For option D: c = ‘a’, its ASCII value is 97; ‘d’ – c = 100 – 97 = 3; a[3] is the 4th element, which is 4.
07
Read the following program:
int fun(int u,int v);
main ()
{
int a=24,b=16,c;
c=fun(a,b);
printf(“%d\n”,c);
}
int fun(int u,int v)
{ int w;
while(v)
{ w=u%v; u=v; v=w }
return u;
}
The output is
A) 6
B) 7
C) 8
D) 9
Answer: C
Explanation:
Loop iterations u v w u’ v’
1 24 16 8 16 8
2 16 8 0 8 0
End 8 0 Loop terminates
08
Read the following program:
main()
{ char a,b,c,d;
scanf(“%c,%c,%d,%d”,&a,&b,&c,&d);
printf(“%c,%c,%c,%c\n”,a,b,c,d);
}
If the input from the keyboard is: 6,5,65,66<enter>, the output is
A) 6,5,A,B
B) 6,5,65,66
C) 6,5,6,5
D) 6,5,6,6
Answer: A
Explanation:
According to scanf format parsing:
%c → ‘6’ (character ‘6’, ASCII code 54)
%c → ‘5’ (character ‘5’, ASCII code 53)
%d → 65 (integer 65, corresponding to ASCII character ‘A’)

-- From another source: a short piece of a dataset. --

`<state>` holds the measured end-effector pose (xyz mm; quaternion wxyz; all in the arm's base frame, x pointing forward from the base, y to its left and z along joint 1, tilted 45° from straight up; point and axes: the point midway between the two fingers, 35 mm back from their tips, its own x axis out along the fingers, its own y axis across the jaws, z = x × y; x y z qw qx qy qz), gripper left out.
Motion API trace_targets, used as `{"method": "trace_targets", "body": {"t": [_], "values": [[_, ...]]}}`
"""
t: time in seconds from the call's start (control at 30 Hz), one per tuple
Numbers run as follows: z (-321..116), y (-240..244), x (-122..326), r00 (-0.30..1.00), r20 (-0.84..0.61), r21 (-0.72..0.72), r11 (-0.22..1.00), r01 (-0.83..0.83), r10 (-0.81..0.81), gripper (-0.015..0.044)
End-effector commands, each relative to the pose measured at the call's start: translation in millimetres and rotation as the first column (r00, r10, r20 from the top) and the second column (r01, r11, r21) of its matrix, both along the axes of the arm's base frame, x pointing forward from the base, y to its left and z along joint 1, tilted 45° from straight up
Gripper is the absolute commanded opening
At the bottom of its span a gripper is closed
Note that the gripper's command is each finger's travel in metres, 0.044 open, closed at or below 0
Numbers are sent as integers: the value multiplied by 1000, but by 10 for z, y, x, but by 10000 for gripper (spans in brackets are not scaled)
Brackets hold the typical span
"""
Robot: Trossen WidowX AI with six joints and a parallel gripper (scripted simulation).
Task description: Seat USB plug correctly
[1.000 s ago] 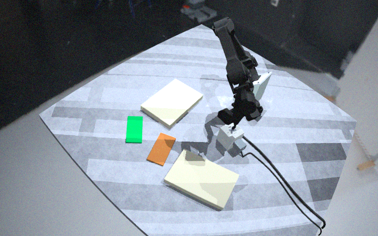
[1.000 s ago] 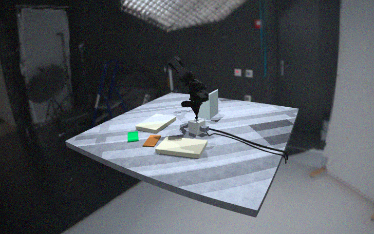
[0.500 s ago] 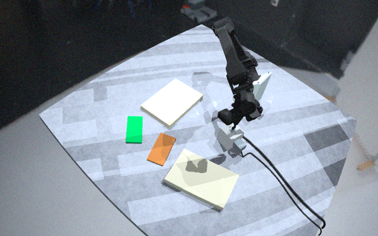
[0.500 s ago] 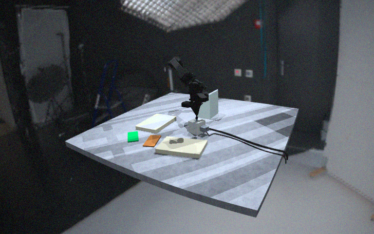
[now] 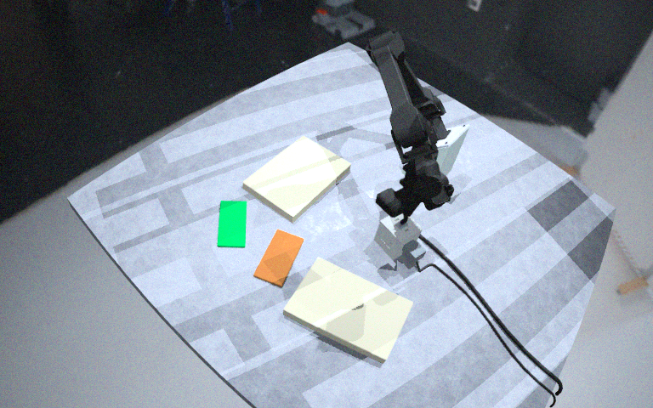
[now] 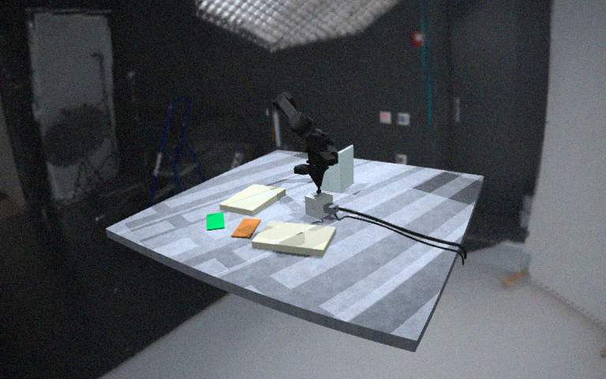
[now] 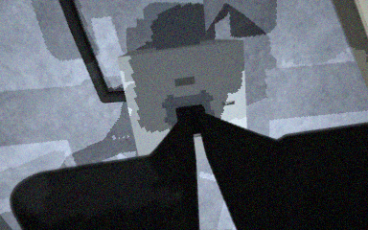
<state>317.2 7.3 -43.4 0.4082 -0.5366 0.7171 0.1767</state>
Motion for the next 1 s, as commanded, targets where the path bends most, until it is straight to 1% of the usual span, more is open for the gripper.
{"method": "trace_targets", "body": {"t": [0.0,0.97], "values": [[-8,-6,1,1000,-1,-1,1000,-4,4,0],[-33,-30,-4,1000,-1,-1,1000,-4,4,0]]}}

%d → 66 (integer 66, corresponding to ASCII character ‘B’)
Variable assignments:
a = ‘6’ (character ‘6’)
b = ‘5’ (character ‘5’)
c = 65 (integer 65, but when output with %c it will convert to ‘A’)
d = 66 (integer 66, but when output with %c it will convert to ‘B’)
09
The output of the following program is
main()
{ char *p1,*p2;
char str1[50]=”xyz”,str2[]=”abcd”;;
p1=str2;
p2=”ABCD”;
strcpy(str+2,strcat(p1+2,p2+1));
printf(“%s”,str); }
A) xyabcAB
B) abcABz
C) ABabcz
D) xycdBCD
Answer: D
Explanation:
The main function of the program is to manipulate strings and pointers: defining character pointers p1, p2 and character array str initialized to “xyz”; p1 points to the string constant “abcd”, p2 points to “ABCD”; using strcat and strcpy for string concatenation and copying; finally printing the content of str.
strcat function: its function is to append the src string to the end of the dest string, overwriting the terminating null character ‘\0’ of dest, returning a pointer to dest, dest must be a modifiable character array, not a string constant.
10 (Common Mistake)
Read the following program:
# include <stdio.h>
main()
{ int a[]={1,2,3,4,5,6,7,8,9,10,11,12};
int*p=a+5,*q=NULL;
*q=*(p+5);
printf(“%d,%d \n”,*p,*q);
}
The output of the program is
A) Runtime error
B) 6,6
C) 6,11
D) 5,10
Answer: A
Explanation:
The reason for the error: q is initialized to NULL, dereferencing *q directly will cause a runtime error. The correction method: q should first point to a valid memory address.